• [REQUIRED ACTION] List all lines of the data that include the string "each".

• [DATA EXCERPT]
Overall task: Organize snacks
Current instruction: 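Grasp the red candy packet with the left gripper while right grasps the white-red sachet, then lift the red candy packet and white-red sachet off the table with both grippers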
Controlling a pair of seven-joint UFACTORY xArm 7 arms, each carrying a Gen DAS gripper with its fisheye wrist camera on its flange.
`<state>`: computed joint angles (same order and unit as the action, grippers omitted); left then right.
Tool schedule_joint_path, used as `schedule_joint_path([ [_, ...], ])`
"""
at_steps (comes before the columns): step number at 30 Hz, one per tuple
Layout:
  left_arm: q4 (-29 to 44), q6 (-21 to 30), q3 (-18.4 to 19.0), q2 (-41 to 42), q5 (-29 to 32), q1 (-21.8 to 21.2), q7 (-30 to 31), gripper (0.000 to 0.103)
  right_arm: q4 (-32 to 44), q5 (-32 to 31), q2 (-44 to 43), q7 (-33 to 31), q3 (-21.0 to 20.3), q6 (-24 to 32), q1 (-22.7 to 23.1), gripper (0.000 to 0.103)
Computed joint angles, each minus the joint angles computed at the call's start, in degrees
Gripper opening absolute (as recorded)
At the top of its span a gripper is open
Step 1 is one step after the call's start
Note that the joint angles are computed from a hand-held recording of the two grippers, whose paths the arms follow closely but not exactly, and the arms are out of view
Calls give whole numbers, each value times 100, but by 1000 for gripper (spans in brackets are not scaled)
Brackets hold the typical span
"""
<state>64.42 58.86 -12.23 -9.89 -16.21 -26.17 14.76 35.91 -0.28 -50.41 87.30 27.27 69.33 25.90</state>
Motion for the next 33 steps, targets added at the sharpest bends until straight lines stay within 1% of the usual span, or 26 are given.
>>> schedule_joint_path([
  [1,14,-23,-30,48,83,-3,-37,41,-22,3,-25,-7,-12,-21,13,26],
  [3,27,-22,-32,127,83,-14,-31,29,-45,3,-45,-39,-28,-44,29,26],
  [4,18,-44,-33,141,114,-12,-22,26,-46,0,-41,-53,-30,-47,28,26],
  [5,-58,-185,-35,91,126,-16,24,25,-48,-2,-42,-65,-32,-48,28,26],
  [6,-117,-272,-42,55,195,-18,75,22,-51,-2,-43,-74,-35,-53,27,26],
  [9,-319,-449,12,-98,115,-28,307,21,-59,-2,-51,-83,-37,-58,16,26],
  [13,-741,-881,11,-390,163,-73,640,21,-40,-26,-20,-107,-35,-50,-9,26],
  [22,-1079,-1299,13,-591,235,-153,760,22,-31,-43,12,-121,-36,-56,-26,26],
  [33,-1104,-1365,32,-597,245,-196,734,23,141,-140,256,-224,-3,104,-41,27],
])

• [SOLUTION FOR THIS TASK]
Controlling a pair of seven-joint UFACTORY xArm 7 arms, each carrying a Gen DAS gripper with its fisheye wrist camera on its flange.
Computed joint angles, each minus the joint angles computed at the call's start, in degrees
Calls give whole numbers, each value times 100, but by 1000 for gripper (spans in brackets are not scaled)

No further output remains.